* **Exercise instructions**:
The listing below should be reproduced exactly, with the pictures omitted.

((

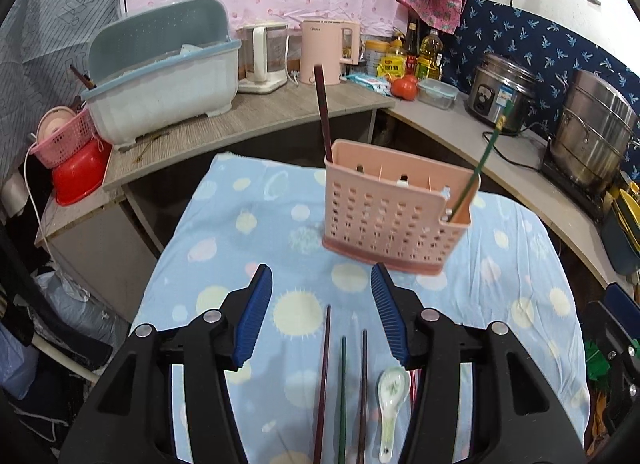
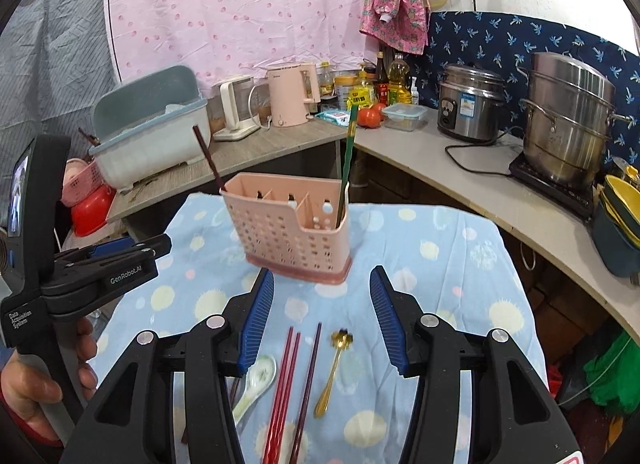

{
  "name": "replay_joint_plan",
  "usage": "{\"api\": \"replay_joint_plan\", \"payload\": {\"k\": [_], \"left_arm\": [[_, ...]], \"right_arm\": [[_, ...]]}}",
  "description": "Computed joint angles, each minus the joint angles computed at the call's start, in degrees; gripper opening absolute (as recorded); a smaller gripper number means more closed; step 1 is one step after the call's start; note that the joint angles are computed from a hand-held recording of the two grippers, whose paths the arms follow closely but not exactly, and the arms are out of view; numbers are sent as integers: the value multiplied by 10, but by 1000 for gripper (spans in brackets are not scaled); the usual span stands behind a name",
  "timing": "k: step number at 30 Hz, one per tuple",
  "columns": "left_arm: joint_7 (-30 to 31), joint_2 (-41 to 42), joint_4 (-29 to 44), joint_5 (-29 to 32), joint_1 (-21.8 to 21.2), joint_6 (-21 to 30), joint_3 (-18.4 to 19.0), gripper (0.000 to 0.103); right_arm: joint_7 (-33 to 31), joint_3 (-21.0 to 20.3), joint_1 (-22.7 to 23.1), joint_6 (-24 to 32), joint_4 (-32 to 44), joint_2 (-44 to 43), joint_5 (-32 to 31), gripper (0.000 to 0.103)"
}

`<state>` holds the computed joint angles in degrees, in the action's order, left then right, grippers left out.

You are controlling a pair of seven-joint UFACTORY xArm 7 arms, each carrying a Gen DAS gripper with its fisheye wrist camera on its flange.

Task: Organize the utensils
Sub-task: 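Move both open grippers back down to the remaining chopsticks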

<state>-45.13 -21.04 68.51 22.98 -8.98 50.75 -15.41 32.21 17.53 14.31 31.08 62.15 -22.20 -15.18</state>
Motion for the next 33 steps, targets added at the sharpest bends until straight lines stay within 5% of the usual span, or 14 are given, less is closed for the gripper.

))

* **Result below**:
{
  "name": "replay_joint_plan",
  "usage": "{\"api\": \"replay_joint_plan\", \"payload\": {\"k\": [_], \"left_arm\": [[_, ...]], \"right_arm\": [[_, ...]]}}",
  "description": "Computed joint angles, each minus the joint angles computed at the call's start, in degrees; gripper opening absolute (as recorded); a smaller gripper number means more closed; step 1 is one step after the call's start; note that the joint angles are computed from a hand-held recording of the two grippers, whose paths the arms follow closely but not exactly, and the arms are out of view; numbers are sent as integers: the value multiplied by 10, but by 1000 for gripper (spans in brackets are not scaled); the usual span stands behind a name",
  "timing": "k: step number at 30 Hz, one per tuple",
  "columns": "left_arm: joint_7 (-30 to 31), joint_2 (-41 to 42), joint_4 (-29 to 44), joint_5 (-29 to 32), joint_1 (-21.8 to 21.2), joint_6 (-21 to 30), joint_3 (-18.4 to 19.0), gripper (0.000 to 0.103); right_arm: joint_7 (-33 to 31), joint_3 (-21.0 to 20.3), joint_1 (-22.7 to 23.1), joint_6 (-24 to 32), joint_4 (-32 to 44), joint_2 (-44 to 43), joint_5 (-32 to 31), gripper (0.000 to 0.103)"
}

`<state>` holds the computed joint angles in degrees, in the action's order, left then right, grippers left out.

You are controlling a pair of seven-joint UFACTORY xArm 7 arms, each carrying a Gen DAS gripper with its fisheye wrist camera on its flange.

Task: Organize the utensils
Sub-task: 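Move both open grippers back down to the remaining chopsticks
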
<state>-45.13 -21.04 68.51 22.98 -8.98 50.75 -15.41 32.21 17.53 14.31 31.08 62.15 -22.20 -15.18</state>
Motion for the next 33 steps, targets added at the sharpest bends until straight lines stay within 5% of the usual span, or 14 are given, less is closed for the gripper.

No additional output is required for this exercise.